The right tools for the right job

Author: David Mulders

Having a kit of tools at your disposal as an inspector is an imperative part of your job.  From the specialized tools and equipment for UT/RT/ET, to the diverse range of tools used in Quality Control and visual inspection, there is an ever expanding number of items to make our jobs easier.

The flashlight, possibly the most ubiquitous tool in our arsenal, but not without its subtleties and issues. I try to keep a range of flashlights with me including a large flood lamp for confined spaces and night conditions, a standard trouble light for large scale inspections, a high lumen hand held flash light for general work and a two power penlight for close up and intricate inspection. Many inspectors strive to have the largest most powerful flashlight possible to perform their work, but in my experience it has shown that brighter is not always better, some flashlights leading to obscuring or washing out defects through the inspection. One of the key ways in which a flashlight helps in our inspection process is by casting a shadow through indications, this will highlight cracks and irregularities in the materials surface. Ensure that when you use a light source, it is appropriate for the level of inspection, manipulate the angle of light source throughout the inspection to produce the telltale shadows of a defect.

The ruler, once we have identified the location or existence of a defect or discontinuity we will need to report on its size and evaluate the extent of the indication.  I carry with me a 100’, 50’, 35’ measuring tape with metric and imperial measurements, a 12” steel machinists ruler and a 6” pocket ruler with holes ranging from 1/16” to ¼” for the assessment of indications.  I also carry a 12” flexible magnetic ruler, this helps as a reference when photographing and documenting defects for future considerations.

The mirror, the harder it is to see, the more likely there will be indications. Our mirror can be the difference between an educated guess and a clear view of the condition of a part or component, they let us see around corners and behind walls and can make all of the difference in an inspection.  I include a 12-30” extendable 2X3 rectangular mirror with lights as my go-to mirror, a 12-30” extendable 1” diameter mirror for smaller nozzles and openings, and a ½” dental mirror for small openings.  I also carry a 24” flexible camera that attaches to my cell phone for tube inspections and to verify the installation of internal parts.

Gauges, every visual inspector should have a set of gauges with them, the following include what I carry in my kit.  The fillet gauge is used to measure the toe/throat of a fillet weld to determine the effective weld size, a bridge cam can also be used to measure fillet weld sizes, as well as reinforcement, misalignment, depth or height of discontinuities and more!
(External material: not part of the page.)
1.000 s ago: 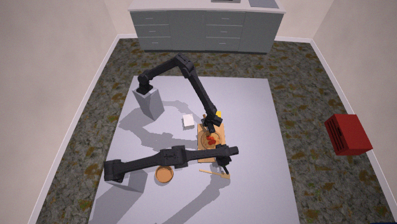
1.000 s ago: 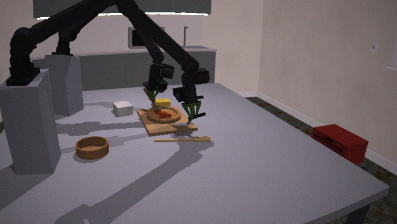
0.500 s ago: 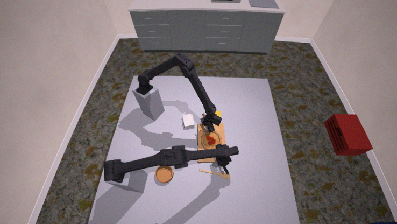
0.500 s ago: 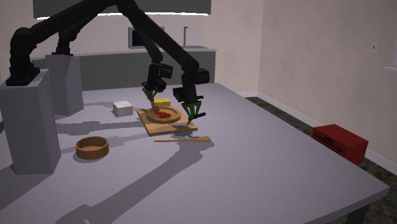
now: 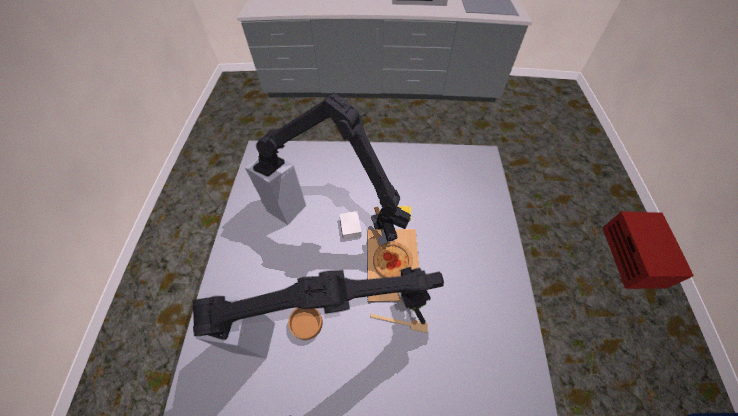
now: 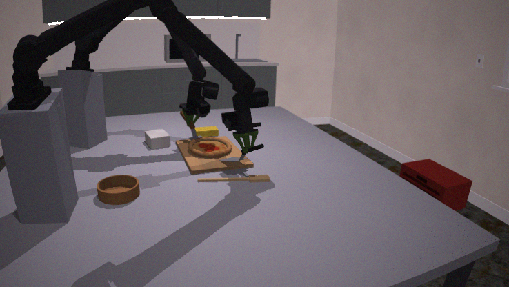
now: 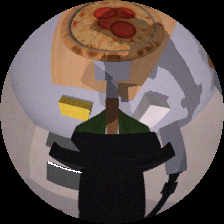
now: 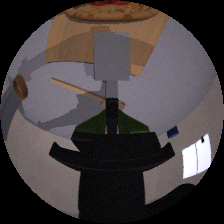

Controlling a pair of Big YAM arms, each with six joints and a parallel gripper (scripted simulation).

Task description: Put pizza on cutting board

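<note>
The black-handled turner lies 10 mm to the left of my right hand and 10 mm below it. Also, from my right hand: wooden spatula: 90 mm below, 50 mm to the right, 30 mm behind; pizza: 230 mm to the left, 100 mm behind, 60 mm below; wooden cutting board: 230 mm to the left, 100 mm behind, 80 mm below.
</note>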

A versatile tool, but bulky and not optimal for all situations. Pit gauges or the commonly called V-WAC single weld gauge is excellent for determining underfill, oversized welds, depths of indications and more. A weld reinforcement gauge is designed to straddle butt welds and measure the reinforcement off of the parent material, these can also be used to measure fillet welds, but are very useful on piping and vessels to measure reinforcement. A High low gauge is used to measure the alignment of parent materials, and finally a socket weld gauge is used to determine the schedule of materials, and throat dimensions on socket welds. These gauges are optimal for the visual inspector, but have been very useful in the past to make clear reports when performing UT, RT, MT, PT and other NDE processes, they can help us to size defects, size weld thicknesses and materials and report on the welds we inspect.

Specialized equipment.

There is a myriad of specialized equipment that can come up for use during an inspection, and along with those items listed above I try to keep an inventory of any equipment that may come in handy on future inspections through my experience on previous jobs and throughout my career. The following are items that I keep handy when inspecting. An infrared thermometer is essential for monitoring preheat, interpass temperature, PWHT and consumable storage. A volt/amp meter is needed for checking adherence to weld procedures, verifying the output on a welding machine, and for performance qualification testing. A psychrometer or dewpoint meter can be used for drying and cleaning processes on pipelines, and determining relative humidity when welding is taking place to reduce hydrogen interference. An anemometer can be used to determine wind speeds when welding outdoors to ensure shielding gas coverage as many clients now have specifications for wind speed allowance using gas shielding processes. Micrometers, digital pit gauges and Calipers are irreplaceable for accurate measurement of  material thicknesses, part dimensions and sizing indications. Digital levels are an excellent way to give tangible data for plumb and level measurements. A magnetic field or Gaussmeter can be useful for determining sources of arc blow, and previous NDT testing.

Being prepared and having the right tools for the right job can make or break your process. Always be prepared and you will never be surprised.